Anthropic calls this capability “Computer Use”, while Amazon offers a similar service under the name Nova Act. The benefit, Klein said, is that AI can immediately be layered over legacy systems that already have a usable screen interface, without requiring a full rebuild.

Even so, he acknowledged that this approach uses more computing power than direct system integration. It is therefore better suited as a short-term solution, while the longer-term goal should be to connect AI properly with software through standard protocols.

AI agents are set to redefine enterprise systems, AWS warns

MCP aims to give AI a universal way to connect with software

Model Context Protocol, or MCP, is a connectivity standard that allows AI to interact with different software tools. Klein compared it to USB-C, a universal cable standard that works across multiple devices without requiring a separate cable for each one.

He demonstrated this by connecting the Claude model to Blender, a 3D design application that typically requires considerable specialist expertise. Although he said he had no knowledge of the software himself, he was able to give AI an image and ask it to turn it into a 3D model. The AI then controlled Blender on its own, adding trees, creating a house and resizing components, without the user needing to know how the software worked.

Klein highlighted that this was the true power of MCP: not just enabling AI to read data, but allowing it to control and use existing software like an expert.

Amazon robots are trained millions of times a day in virtual worlds

In the final part of his presentation, Klein showed video of robots in Amazon warehouses moving beneath shelves, lifting entire shelving units and transporting goods while working in the same space as human staff. He said this is a highly complex engineering challenge because the robots must operate safely around people.

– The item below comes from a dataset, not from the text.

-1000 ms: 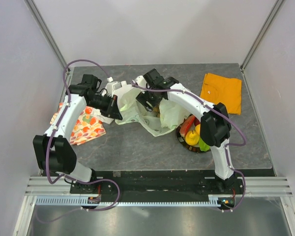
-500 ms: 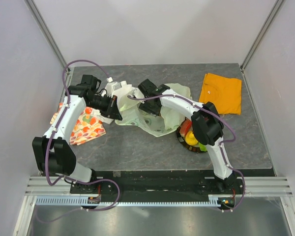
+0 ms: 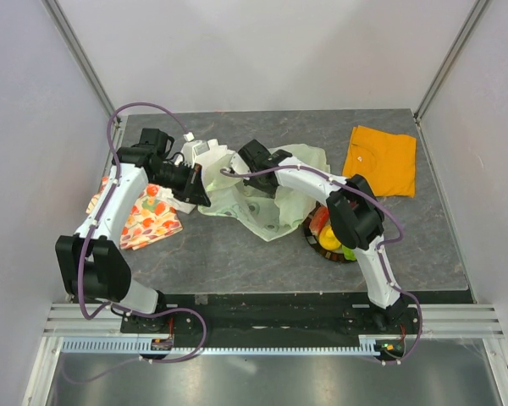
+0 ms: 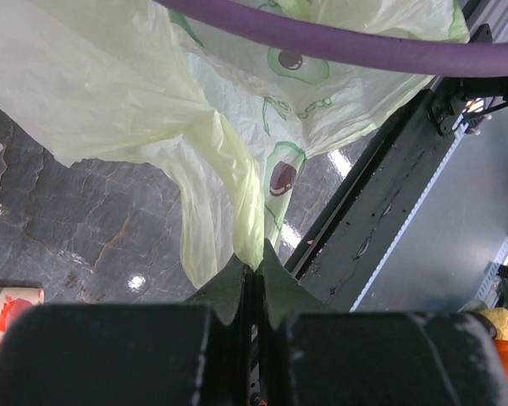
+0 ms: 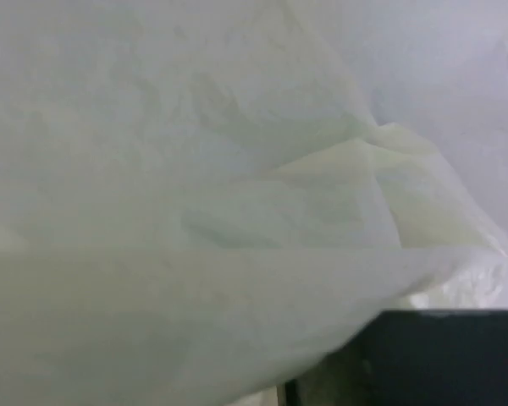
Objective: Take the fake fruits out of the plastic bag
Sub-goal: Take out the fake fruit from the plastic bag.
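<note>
The pale green plastic bag lies crumpled on the grey table between the two arms. My left gripper is shut on a twisted strip of the bag's edge, pinched between its tips. My right gripper is pushed into the bag from behind. Bag film fills the right wrist view, and only a dark bit of one finger shows, so its jaws stay hidden. Yellow, red and green fake fruits sit in a dark dish by the right arm's elbow.
An orange cloth lies at the back right. A fruit-printed cloth lies at the left under the left arm. A white object stands behind the left gripper. A purple cable crosses above the bag.
My right gripper has moved down and leftward, deeper into the bag, and the film has settled over it. The left gripper has kept its hold and has not moved.
</note>
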Controlling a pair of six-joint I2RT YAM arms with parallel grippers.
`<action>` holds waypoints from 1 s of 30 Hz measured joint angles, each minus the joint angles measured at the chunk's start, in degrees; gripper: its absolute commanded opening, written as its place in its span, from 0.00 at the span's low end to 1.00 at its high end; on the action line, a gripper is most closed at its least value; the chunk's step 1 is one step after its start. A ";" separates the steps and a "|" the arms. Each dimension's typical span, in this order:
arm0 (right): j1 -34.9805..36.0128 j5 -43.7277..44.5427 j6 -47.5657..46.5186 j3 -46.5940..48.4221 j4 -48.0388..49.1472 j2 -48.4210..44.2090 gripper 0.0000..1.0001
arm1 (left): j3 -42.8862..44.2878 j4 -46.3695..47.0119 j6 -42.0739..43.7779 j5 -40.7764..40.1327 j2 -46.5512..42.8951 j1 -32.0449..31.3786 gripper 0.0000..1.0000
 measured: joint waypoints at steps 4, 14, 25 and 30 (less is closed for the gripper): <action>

“You have millions of different product variations. Some are heavy, some are sturdy, and some are squishy. So you need a robotic hand with the sense of touch to understand how hard or how softly it needs to grip a particular object. That is our latest innovation, combining robotics, machine learning and AI,” Klein said.

He also explained that training robots in the real world is constrained by time, since there are only 24 hours in a day and only a limited number of real-life situations that can occur. 

To overcome that, Amazon uses NVIDIA’s Omniverse simulation software to create realistic virtual warehouse environments and generate millions of different scenarios in a single day.

These include situations in which a person pushes a robot, an item spills on the floor, the power goes out or other unusual conditions arise, allowing robots to learn how to respond safely in a wide range of situations.

Amazon is also developing robotic hands fitted with touch sensors at the fingertips, enabling them to detect whether an object is heavy or light, hard or soft. This matters because warehouse inventories include millions of items with vastly different characteristics. 

The company is also introducing humanoid robots to move baskets used in order sorting.

Klein said the reason for using a human-like form is that such robots can work immediately in spaces already designed for humans, without the need to redesign the entire warehouse structure, generating significant cost savings.

He concluded by saying Amazon remains committed to expanding infrastructure in Southeast Asia, including Thailand, in both data centres and workforce skills development.

The real question, he said, is not which industries AI will transform, but which organisations will move fastest to lead that transformation.